= WHAT TO WORK ON =
Keep every word of the listing and drop the images when you write it out.

= SOURCE DATA =
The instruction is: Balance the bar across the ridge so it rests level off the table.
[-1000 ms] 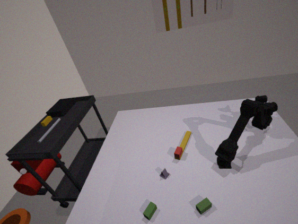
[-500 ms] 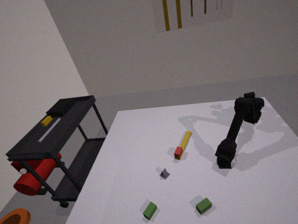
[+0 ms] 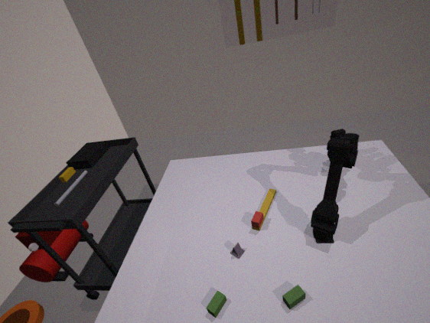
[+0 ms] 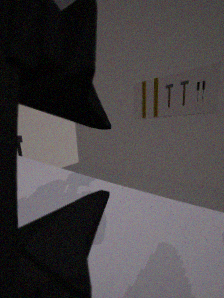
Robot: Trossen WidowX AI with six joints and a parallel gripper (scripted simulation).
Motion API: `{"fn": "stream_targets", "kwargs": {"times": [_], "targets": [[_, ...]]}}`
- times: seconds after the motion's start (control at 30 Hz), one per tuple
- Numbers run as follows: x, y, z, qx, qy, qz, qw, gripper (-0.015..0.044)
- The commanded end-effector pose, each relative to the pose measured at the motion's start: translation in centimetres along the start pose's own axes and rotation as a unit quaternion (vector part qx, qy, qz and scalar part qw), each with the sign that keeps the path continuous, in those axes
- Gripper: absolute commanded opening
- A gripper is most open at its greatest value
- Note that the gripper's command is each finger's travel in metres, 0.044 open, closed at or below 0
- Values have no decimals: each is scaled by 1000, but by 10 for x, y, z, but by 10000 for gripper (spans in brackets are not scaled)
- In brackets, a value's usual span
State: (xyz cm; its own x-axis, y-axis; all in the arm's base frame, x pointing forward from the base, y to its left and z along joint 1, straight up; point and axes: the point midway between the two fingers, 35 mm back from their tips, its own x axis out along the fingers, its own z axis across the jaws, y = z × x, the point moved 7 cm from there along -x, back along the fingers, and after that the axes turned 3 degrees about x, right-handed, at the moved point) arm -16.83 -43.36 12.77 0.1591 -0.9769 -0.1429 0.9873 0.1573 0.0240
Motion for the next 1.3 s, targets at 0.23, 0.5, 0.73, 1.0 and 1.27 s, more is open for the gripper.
{"fn": "stream_targets", "kwargs": {"times": [0.23,0.5,0.73,1.0,1.27], "targets": [[31,66,10,16,71,49,996,315],[42,117,14,20,127,85,988,315],[44,163,17,16,177,115,977,315],[38,214,20,3,236,149,960,315],[23,263,22,-19,293,180,939,315]]}}
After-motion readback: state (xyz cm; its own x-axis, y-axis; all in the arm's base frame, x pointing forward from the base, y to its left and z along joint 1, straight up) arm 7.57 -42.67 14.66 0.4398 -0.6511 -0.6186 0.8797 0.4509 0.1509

= COMPLETED EXERCISE =
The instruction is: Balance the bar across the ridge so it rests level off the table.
[-1000 ms] 
[-500 ms] 
[+0 ms] 
[+0 ms] 
Robot: Trossen WidowX AI with six joints and a parallel gripper (scripted simulation).
Motion API: `{"fn": "stream_targets", "kwargs": {"times": [_], "targets": [[_, ...]]}}`
- times: seconds after the motion's start (control at 30 Hz), one per tuple
- Numbers run as follows: x, y, z, qx, qy, qz, qw, gripper (-0.015..0.044)
- The commanded end-effector pose, each relative to the pose measured at the motion's start: translation in centimetres along the start pose's own axes and rotation as a unit quaternion (vector part qx, qy, qz and scalar part qw), each with the sign that keeps the path continuous, in those axes
- Gripper: absolute commanded opening
- A gripper is most open at its greatest value
- Note that the gripper's command is each finger's travel in metres, 0.044 open, closed at or below 0
- Values have no decimals: each is scaled by 1000, but by 10 for x, y, z, but by 10000 for gripper (spans in brackets are not scaled)
- In brackets, a value's usual span
State: (xyz cm; its own x-axis, y-axis; all in the arm's base frame, x pointing forward from the base, y to its left and z along joint 1, straight up; point and axes: the point midway between the two fingers, 35 mm back from their tips, its own x axis out along the fingers, its own z axis across the jaws, y = z × x, the point moved 7 cm from there along -x, back along the fingers, and after that the axes turned 3 degrees about x, right-handed, at the moved point) arm -16.83 -43.36 12.77 0.1591 -0.9769 -0.1429 0.9873 0.1573 0.0240
Motion for the next 1.3 s, targets at 0.23, 0.5, 0.73, 1.0 and 1.27 s, more is open for the gripper.
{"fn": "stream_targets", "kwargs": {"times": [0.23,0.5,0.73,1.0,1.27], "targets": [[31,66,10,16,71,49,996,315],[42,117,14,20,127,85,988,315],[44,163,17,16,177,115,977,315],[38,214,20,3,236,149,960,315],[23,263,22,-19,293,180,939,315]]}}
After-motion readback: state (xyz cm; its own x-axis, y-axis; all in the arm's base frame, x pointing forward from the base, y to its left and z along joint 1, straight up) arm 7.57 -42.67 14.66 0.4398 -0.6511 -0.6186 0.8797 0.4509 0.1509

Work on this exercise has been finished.